Don’t call the Corner “vacant.” The intersection of Michigan and Trumbull in Detroit’s Corktown is anything but empty.
Here, you’ll find 10 acres of grass and infield, with a 125-foot flagpole standing tall in center field. Detroiters call it “old Tiger Stadium,” even though the ballpark is only a ghost now. The team began playing there in 1896, and opened its new park in 1912, the same day as Boston’s Fenway Park. After nearly nine decades of hope, grief and triumph, the Tigers played their final game at the park in 1999, finishing, as only poetry and baseball can, with a rooftop grand slam for the home team.
From public financing to urban design, U.S. cities have a famously complicated affair with sports stadiums. It doesn’t get easier when stadiums are “retired” — if they don’t become an abandoned mess, they can become a battleground between preservation and redevelopment interests, and public and private sectors. The result is a sometimes uneasy compromise.
In Indianapolis, Bush Stadium went through iterations as a speedway and a “cash for clunkers” site before becoming condos only a few portions of the historic park are preserved. More appealing, in New York, old Yankee Stadium is now parkland and all-weather recreational facilities serving the South Bronx.
Detroit’s old white-and-blue stadium sat stagnant for more than a decade as preservation efforts were floated, then flamed out. Tiger Stadium was torn down five years ago. Between the Great Recession and emotionally entangled competing interests, redevelopment discussions stalled — until this month.
The Detroit Economic Growth Corporation approved a $33 million mixed-use redevelopment plan that will preserve the field for youth baseball and build street-facing retail/residential space. It now goes to City Council for the final stamp of approval.
It is encouraging that the plan connects the Corner’s historic past with Detroit’s revitalized future. But it also shouldn’t overlook what is right here, right now. With a few adjustments, a good redevelopment plan can become a great one.
In one of the most famous iterations of Detroit’s do-it-yourself spirit, a clutch of fans adopted the old park in 2010. The Navin Field Grounds Crew — a name recalling Tiger Stadium’s original moniker — mows the grass, maintains the field with bases and painted lines, and keeps the space alive as an active ballpark open for all. Historical plays are re-enacted, like a live-action highlights reel. The crew celebrated “Willie Horton Day” on the occasion of the Tigers star’s birthday, with a game of hardball followed by cake cut in left field (where Horton played). Old-time baseball teams play there, as do Detroit kids and Little Leaguers. On the infield, people marry and spread their ashes. Tourists come from all over the world to pay respects to the stadium, to work alongside the grounds crew and to play a little ball. You can come over, too, if you want.
Navin Field volunteers are trespassers: You have to sidle through the fence to enter. But the good they’ve done is obvious. If it weren’t for them, the site might be a vast overgrown lot of six-foot-high weeds and mountains of garbage. Instead, the corner where Detroiters long gathered as family is still a place of joy.
Developers should integrate the best that’s come out of the Navin Field experiment into their plan.
(Credit: Larson Realty Group)
To finance the project, developers will take the unusual step of trying to raise 10 percent — about $400,000 — through crowdfunding. This is designed so that Detroiters can take ownership of the project through small investments.

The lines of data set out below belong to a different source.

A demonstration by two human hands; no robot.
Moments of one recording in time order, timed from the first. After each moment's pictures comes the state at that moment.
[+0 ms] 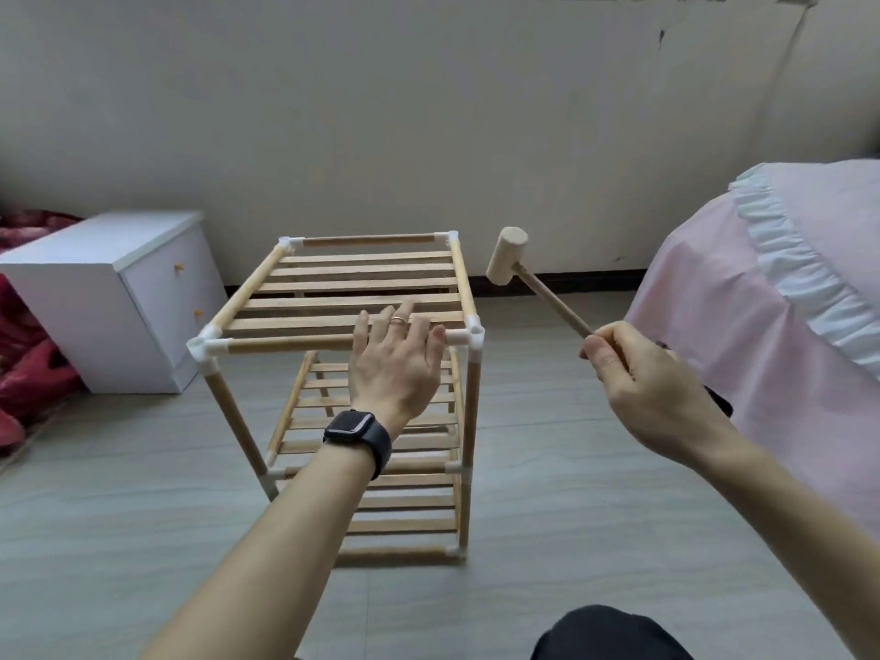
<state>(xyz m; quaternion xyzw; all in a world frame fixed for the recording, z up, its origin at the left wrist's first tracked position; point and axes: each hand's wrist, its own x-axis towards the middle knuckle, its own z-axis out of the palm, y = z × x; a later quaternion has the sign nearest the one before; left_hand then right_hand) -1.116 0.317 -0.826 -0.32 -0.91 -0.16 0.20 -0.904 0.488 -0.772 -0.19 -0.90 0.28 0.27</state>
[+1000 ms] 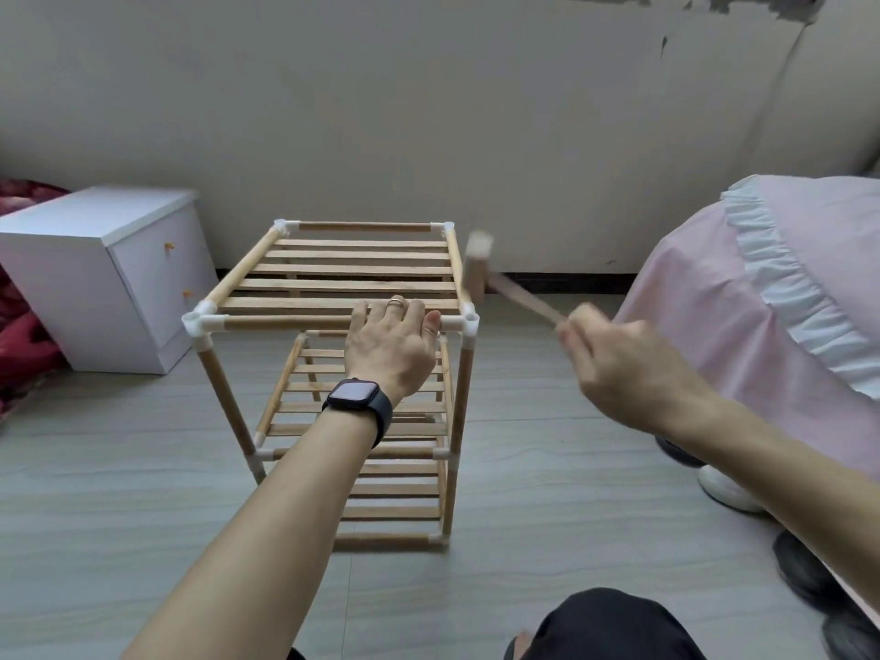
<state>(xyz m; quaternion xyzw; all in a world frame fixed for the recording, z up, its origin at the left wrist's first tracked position) -1.115 0.320 -0.817 -0.32 -0.93 -0.12 0.17 -0.918 0.486 -0.757 -0.15 -0.96 0.11 0.21</state>
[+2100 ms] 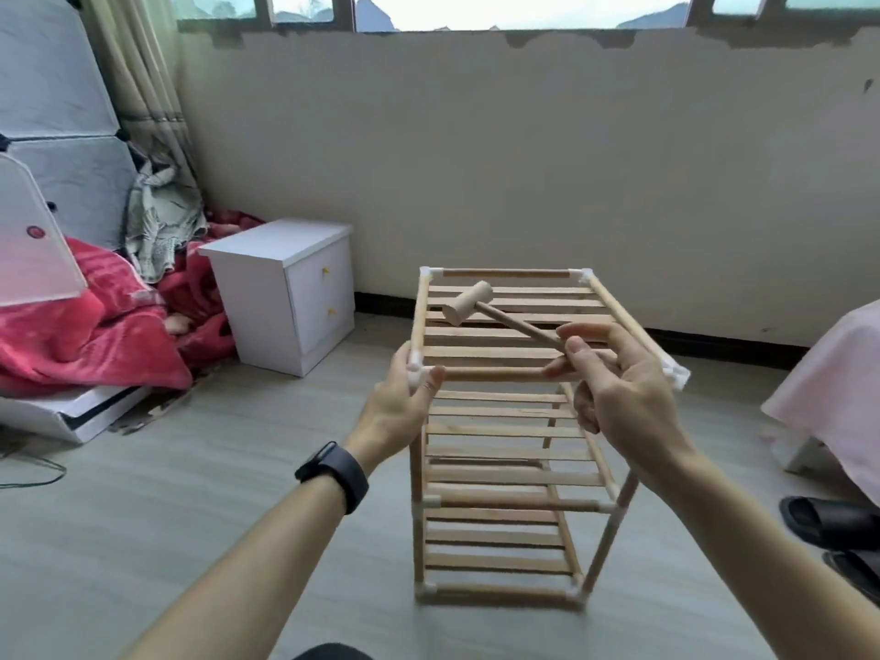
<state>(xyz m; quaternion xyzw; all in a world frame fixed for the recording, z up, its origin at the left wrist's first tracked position) -1.149 0.182 -0.838 -0.21 -0.84 -0.51 0.01 -1.008 0.394 -0.758 0.02 -0.73 0.64 0.23</state>
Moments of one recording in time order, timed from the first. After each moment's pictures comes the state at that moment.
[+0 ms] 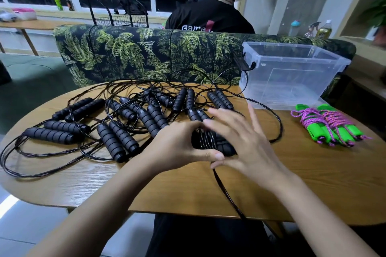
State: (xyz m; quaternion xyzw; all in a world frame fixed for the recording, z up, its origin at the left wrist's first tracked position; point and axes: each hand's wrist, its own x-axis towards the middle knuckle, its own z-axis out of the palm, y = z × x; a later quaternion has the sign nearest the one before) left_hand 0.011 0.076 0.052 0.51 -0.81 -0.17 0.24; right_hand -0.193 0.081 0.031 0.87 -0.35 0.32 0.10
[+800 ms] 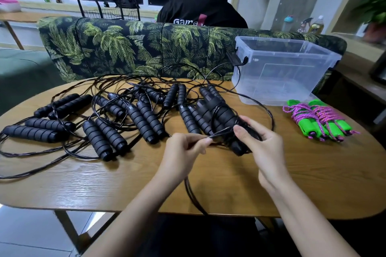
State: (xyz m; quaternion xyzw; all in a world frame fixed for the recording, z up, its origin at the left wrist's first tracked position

Altogether, this is an inclusive and exciting plan. But here’s how it could be even better:
As it stands, the plan will privatize the baseball field. Only PAL teams will play on it, in contrast with the open-door policy of the Navin Field Grounds Crew. It is reasonable for PAL teams to have priority on the redeveloped field, but the public should be able to enjoy it in off hours.
(Credit: Detroit PAL
Old Yankee Stadium offers a model of how to preserve natural grass in a publicly accessible park. Preserving natural-grass playing fields went a long way in building good will in a community that had grown bitter over stadium developments. But once the revived field opened, it won over even its longstanding critics. As one opponent of the New York project put it, “I figured they were going to pull a fast one and give us a little corner somewhere. But they’ve made a believer out of me.”
If PAL is concerned about upkeep of natural grass, it should take note of how the community values it so much — volunteers already freely offer their time and tools to maintain it. PAL can leverage existing partnerships to make natural grass a sustainable long-term plan.
Altogether, redevelopment of the old Tigers ballpark is off to a promising start. But there’s no reason that Detroiters can’t, for once, expect the best. As much as the Navin Field Grounds Crew is reviving the history of the site, they have also created a model for what we might see in our future: playful, reverent and open to all.
Anna Clark is a journalist in Detroit. Her writing has appeared in Elle Magazine, the New York Times, Politico, the Columbia Journalism Review, Next City and other publications. Anna edited A Detroit Anthology, a Michigan Notable Book. She has been a Fulbright fellow in Nairobi, Kenya and a Knight-Wallace journalism fellow at the University of Michigan. She is also the author of THE POISONED CITY: Flint’s Water and the American Urban Tragedy, published by Metropolitan Books in 2018.